Repeat the data in full and exactly. Leave the pictures out.

- Opening Delimiter -

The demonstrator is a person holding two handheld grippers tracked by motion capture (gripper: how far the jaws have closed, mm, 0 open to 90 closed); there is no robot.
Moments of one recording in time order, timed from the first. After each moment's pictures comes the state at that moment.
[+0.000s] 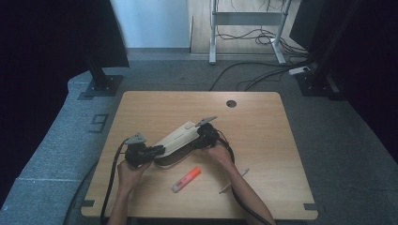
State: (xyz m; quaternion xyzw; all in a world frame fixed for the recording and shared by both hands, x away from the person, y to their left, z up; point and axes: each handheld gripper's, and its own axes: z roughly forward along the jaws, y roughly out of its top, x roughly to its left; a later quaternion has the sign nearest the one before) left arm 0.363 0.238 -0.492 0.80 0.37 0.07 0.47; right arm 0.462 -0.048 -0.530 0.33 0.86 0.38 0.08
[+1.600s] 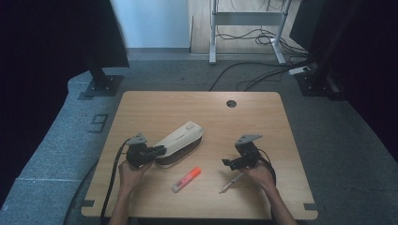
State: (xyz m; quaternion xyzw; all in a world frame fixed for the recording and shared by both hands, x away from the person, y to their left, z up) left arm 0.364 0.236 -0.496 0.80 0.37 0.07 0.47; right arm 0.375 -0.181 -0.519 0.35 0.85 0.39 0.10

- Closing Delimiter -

Task response ::
The demonstrator is a person holding two handheld grippers tracked by motion capture (gripper: how far the jaws have closed, mm, 0 open to 90 closed); there is no robot.
Moments of one recording in time order, timed from the first. After each moment's pictures comes the state at that moment.
[+0.000s] 
State: (xyz m; quaternion xyzw; all in a world frame fixed for the recording and shared by both hands, x away from the person, y to their left, z up; point and axes: each handheld gripper's, and its own axes: z roughly forward along the jaws, y roughly out of its top, x roughly to its left; a later quaternion has the sign nearest the one before) left arm 0.363 0.238 -0.492 0.80 0.37 0.07 0.47; right arm 0.462 -0.048 -0.530 0.33 0.86 0.38 0.08
[+1.600s] 
State: (xyz m; quaternion xyzw; all in a world frame fixed for the recording and shared by both hands, x away from the person, y to their left, z up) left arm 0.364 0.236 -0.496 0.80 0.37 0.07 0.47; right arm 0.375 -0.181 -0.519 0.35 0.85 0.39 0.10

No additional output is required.